Random unbalance in allocation of treatments

Randomisation tries to ensure that the different treatments are on average applied to similar experimental units. However by chance there are usually some differences.

Because of randomisation, these differences are likely to be small, but they will still result in over- or under-estimation of the effect of the factor. The example below is more extreme than would be likely occur in a completely randomised experiment but it does illustrate how inbalance can affect results.

Difference between two barley varieties

The yield for barley variety V2 is 2.1 higher than that for variety V2. The yield also increases with the moisture content of the soil but V2 always has yield 2.1 higher than V1, whatever the moisture content.

We shall pretent that the effect of soil moisture was unknown and observe how its variability affects our estimate of the difference between the two barley varieties.

Consider a completely randomised experiment involving 20 runs of the experiment that is conducted to estimate the effect of the varieties. Soil moisture is not controlled but varies randomly between experimental plots. Randomisation means that there is equal chance of the varieties being used at high and low moisture levels, but by chance, the plots getting variety V1 may be either hotter or colder than those getting V2.

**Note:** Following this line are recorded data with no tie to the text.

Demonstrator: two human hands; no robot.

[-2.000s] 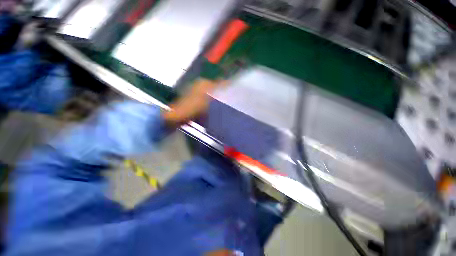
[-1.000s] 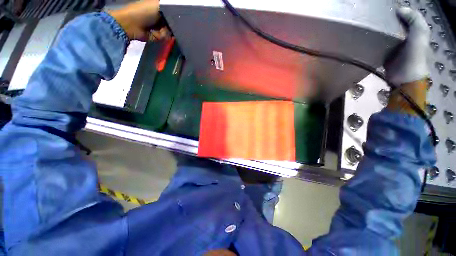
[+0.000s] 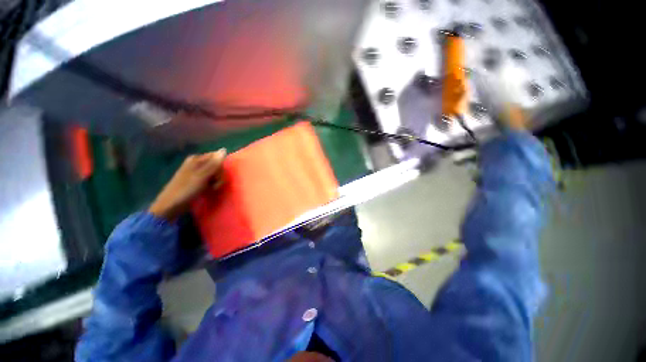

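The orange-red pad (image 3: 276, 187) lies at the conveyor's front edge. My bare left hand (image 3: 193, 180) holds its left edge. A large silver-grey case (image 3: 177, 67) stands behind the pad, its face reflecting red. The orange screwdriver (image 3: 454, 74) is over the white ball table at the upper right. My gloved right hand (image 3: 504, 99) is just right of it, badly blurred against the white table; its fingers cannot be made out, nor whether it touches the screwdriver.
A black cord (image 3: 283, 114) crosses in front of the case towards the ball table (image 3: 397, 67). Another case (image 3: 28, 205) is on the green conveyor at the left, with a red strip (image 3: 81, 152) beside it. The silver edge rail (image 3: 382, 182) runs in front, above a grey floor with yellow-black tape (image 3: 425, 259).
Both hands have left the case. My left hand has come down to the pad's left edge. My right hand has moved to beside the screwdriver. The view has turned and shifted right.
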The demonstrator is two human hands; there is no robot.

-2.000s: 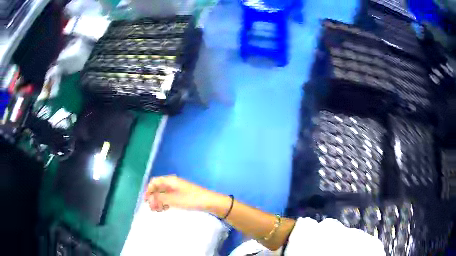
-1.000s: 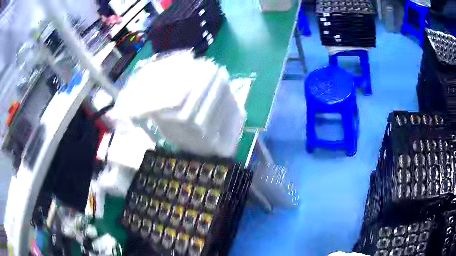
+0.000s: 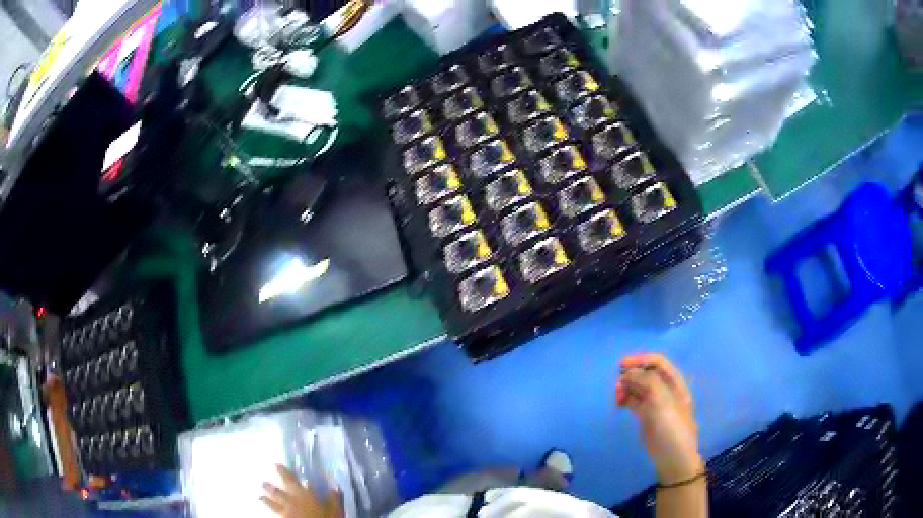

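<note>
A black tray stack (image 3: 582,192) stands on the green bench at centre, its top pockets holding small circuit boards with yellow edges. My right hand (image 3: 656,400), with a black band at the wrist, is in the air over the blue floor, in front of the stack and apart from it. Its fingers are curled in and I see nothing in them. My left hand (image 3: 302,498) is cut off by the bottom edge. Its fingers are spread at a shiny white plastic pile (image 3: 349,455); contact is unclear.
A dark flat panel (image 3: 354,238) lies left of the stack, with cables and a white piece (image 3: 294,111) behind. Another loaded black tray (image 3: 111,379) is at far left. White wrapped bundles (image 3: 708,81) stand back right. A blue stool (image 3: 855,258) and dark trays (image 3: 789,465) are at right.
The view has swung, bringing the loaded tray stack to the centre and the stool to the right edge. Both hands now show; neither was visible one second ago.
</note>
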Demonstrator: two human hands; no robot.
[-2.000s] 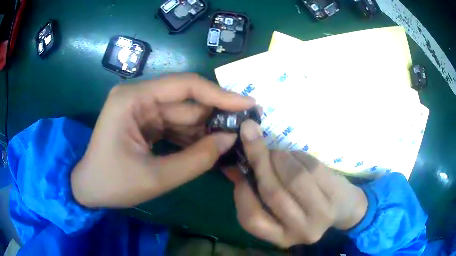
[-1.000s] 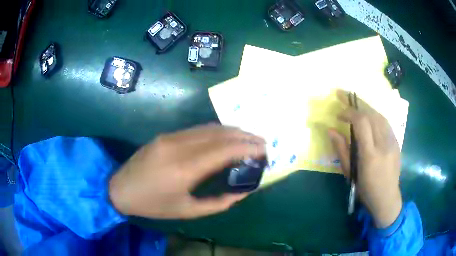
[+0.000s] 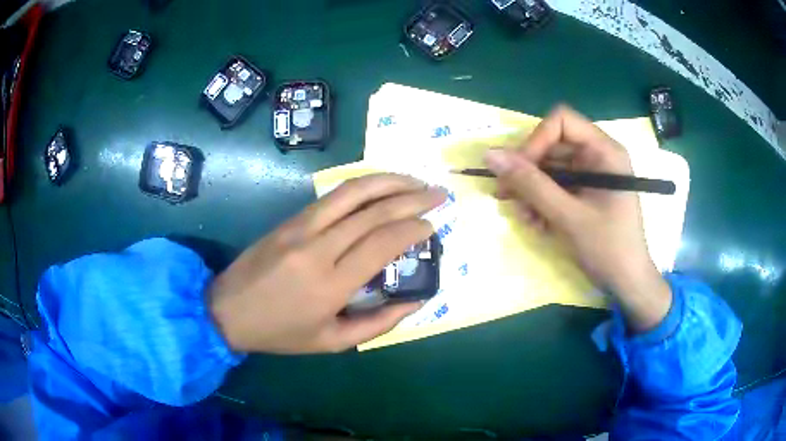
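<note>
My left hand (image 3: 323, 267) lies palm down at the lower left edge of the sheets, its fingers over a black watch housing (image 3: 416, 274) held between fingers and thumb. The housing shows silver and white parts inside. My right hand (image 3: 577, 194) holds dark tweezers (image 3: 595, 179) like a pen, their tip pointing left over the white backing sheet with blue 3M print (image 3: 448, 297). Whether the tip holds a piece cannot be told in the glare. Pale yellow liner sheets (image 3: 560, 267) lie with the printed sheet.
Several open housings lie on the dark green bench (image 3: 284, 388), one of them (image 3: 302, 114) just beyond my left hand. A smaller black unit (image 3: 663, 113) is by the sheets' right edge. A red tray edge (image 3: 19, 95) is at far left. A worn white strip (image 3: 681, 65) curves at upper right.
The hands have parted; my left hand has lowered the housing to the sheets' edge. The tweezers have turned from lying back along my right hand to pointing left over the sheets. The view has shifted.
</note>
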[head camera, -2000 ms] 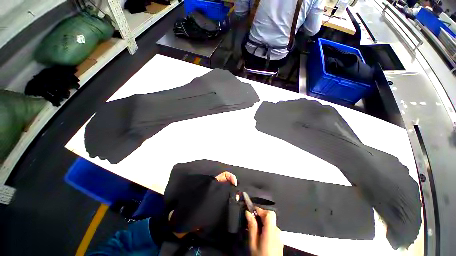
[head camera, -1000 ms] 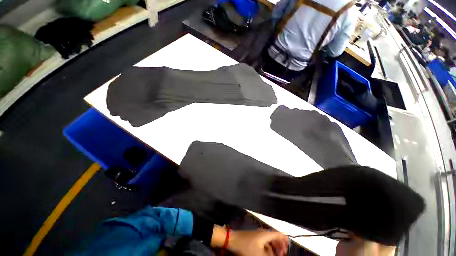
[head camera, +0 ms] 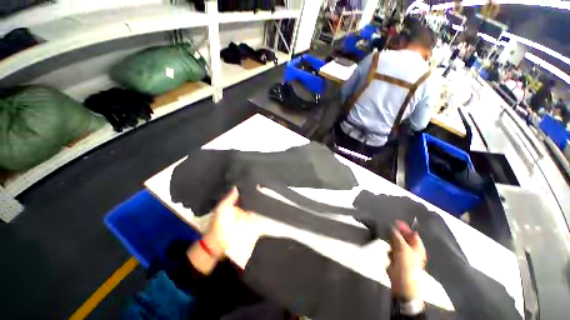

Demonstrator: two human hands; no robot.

Initially the diagram shows the effect of moisture and variety on yield. Since we are not using the covariate in the analysis, the estimated variety effect is simply the difference between the mean yields of the plots getting V1 and V2. Select Artificial data from the pop-up menu to see possible results. Use the slider to see the effect of 'unbalance' in the allocation of treatments.

  • If V2 gets used more in low moisture plots than in high moisture plots, its improvement over V1 is underestimated.
  • If it is used more in high moisture plots, its improvement over V1 is overestimated.

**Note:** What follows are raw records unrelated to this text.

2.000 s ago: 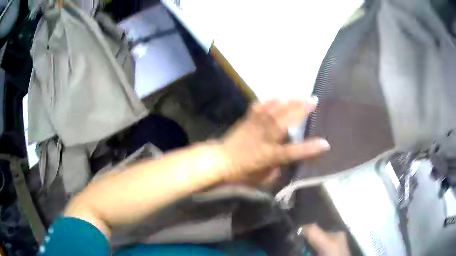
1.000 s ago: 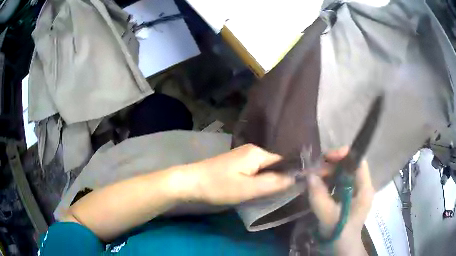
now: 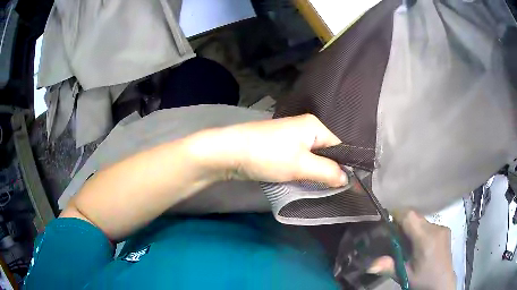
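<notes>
My left hand pinches the folded edge of the dark brown, finely striped pocketing near the centre. A pale-edged fold of it hangs below my fingers. The taupe garment panel joins the pocketing along a seam and spreads to the right. My right hand, partly blurred at lower right, holds the scissors by the green handles. The dark blades point up and left to the cloth edge beside my left fingertips. Whether the blades are fully closed is hard to tell.
More taupe cloth lies across my lap. Taupe pieces hang at upper left. A dark round object is beyond my left forearm. A wood-edged white table is at the top. White machine parts stand at the right edge.
The scissors first appear one second ago, raised over the panel; now they are lower, with blades at the pocketing edge. My left hand has gone from spread over the cloth to pinching it.
</notes>
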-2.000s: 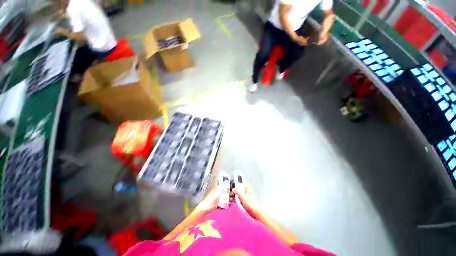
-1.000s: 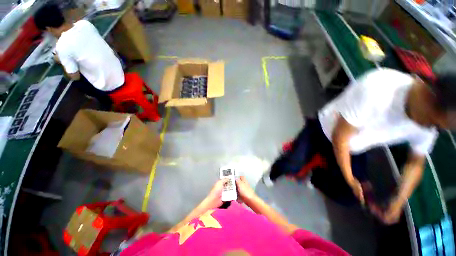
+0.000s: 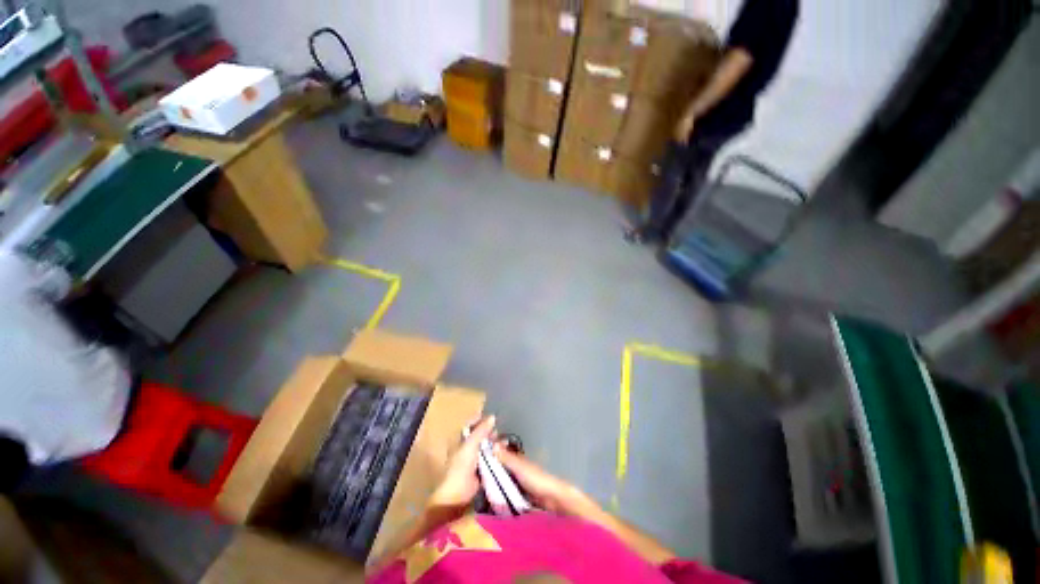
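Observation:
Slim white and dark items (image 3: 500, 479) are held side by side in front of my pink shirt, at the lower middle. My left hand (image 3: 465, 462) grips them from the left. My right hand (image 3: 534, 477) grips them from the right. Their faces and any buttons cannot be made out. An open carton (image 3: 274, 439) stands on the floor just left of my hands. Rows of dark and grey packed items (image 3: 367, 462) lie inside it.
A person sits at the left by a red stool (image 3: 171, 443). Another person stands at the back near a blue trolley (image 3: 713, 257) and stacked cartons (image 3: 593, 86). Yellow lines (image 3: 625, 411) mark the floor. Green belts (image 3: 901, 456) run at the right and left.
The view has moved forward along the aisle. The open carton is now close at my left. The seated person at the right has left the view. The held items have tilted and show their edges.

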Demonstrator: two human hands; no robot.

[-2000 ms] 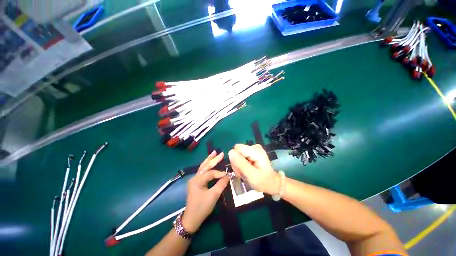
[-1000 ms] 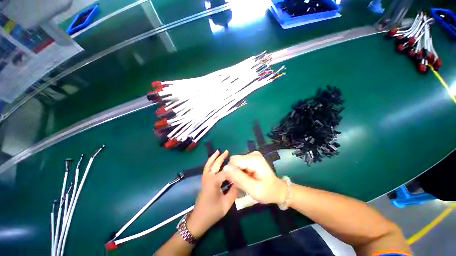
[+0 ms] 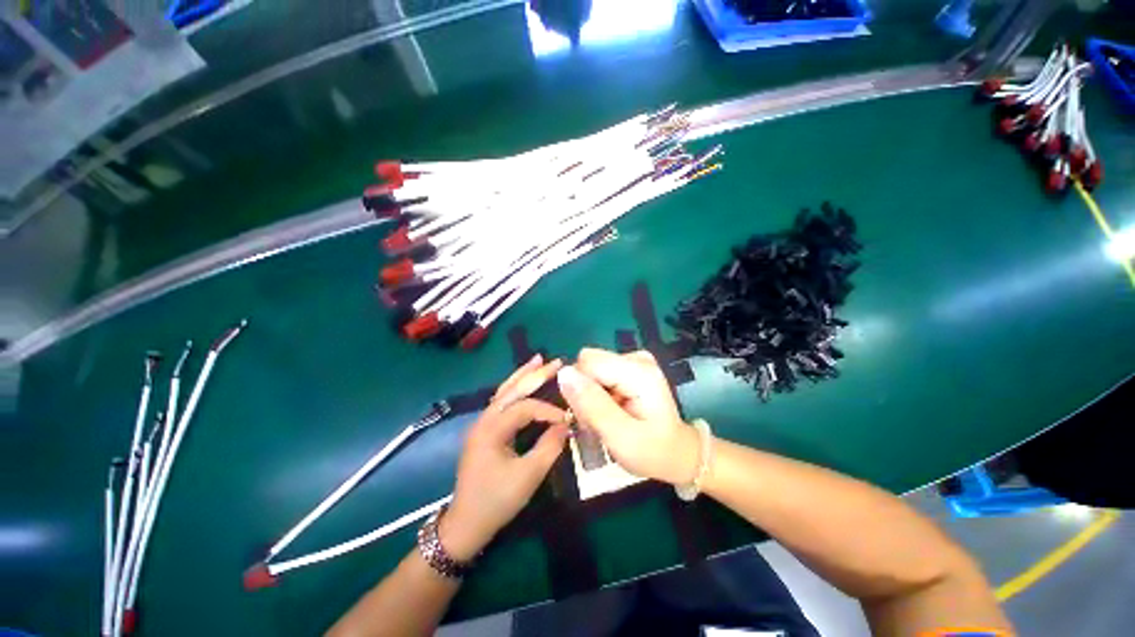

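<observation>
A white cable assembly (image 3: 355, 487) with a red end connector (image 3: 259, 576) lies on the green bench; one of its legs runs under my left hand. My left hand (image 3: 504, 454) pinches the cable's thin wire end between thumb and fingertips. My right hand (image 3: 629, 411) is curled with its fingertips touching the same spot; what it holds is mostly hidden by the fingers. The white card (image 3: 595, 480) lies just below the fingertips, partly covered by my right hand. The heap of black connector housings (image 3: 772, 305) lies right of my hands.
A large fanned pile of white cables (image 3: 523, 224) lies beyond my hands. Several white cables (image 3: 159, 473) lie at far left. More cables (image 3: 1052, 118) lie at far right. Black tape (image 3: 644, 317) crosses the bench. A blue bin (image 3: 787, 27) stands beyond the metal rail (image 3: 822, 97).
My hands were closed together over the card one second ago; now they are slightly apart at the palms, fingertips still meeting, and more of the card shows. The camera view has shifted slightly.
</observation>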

Variation in the experimental units (caused by variation in soil moisture) can therefore have a considerable effect on the accuracy of the estimated difference between the varieties if it is not recorded and used in the model.

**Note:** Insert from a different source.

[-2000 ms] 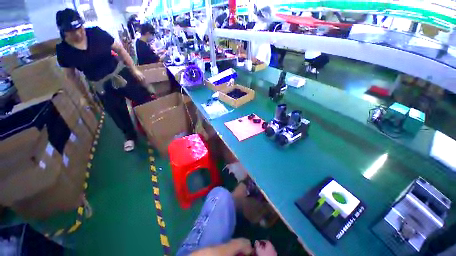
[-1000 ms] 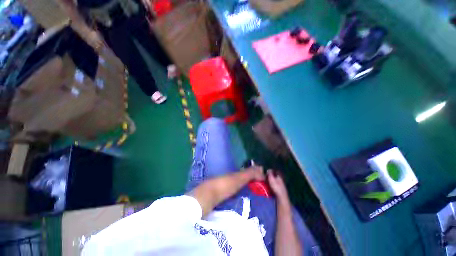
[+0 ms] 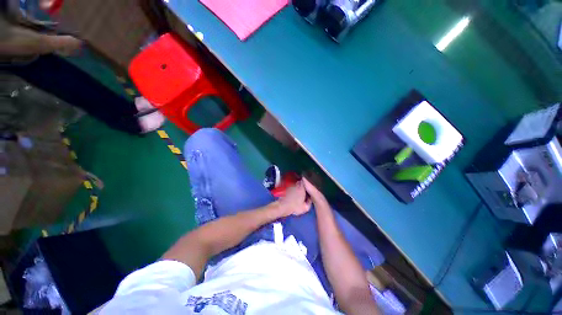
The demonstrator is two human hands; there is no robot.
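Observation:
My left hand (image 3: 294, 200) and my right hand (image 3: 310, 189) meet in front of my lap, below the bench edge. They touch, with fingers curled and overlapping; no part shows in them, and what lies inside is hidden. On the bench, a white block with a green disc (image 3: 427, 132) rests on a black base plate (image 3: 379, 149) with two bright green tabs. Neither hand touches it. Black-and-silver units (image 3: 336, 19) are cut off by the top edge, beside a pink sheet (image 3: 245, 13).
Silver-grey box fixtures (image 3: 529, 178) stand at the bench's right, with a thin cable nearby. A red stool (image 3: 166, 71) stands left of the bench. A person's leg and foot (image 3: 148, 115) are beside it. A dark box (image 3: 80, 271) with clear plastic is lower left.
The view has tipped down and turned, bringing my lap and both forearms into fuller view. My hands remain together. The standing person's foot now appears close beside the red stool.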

Experiments in agriculture and biology usually have much more random variation. Click the checkbox Extra variation to add more unexplained random variation to the data and repeat. Observe that the same effect persists.

Completely randomised experiment

In a completely randomised experiment, the most extreme forms of unbalance are unlikely. Select Randomised experiment from the pop-up menu then click Repeat experiment a few times to observe the variation in the estimated difference between the varieties.

Although the experimental units getting V2 are usually reasonably balanced between high and low soil moistures, even smaller degrees of unbalance add to the variability of the estimates.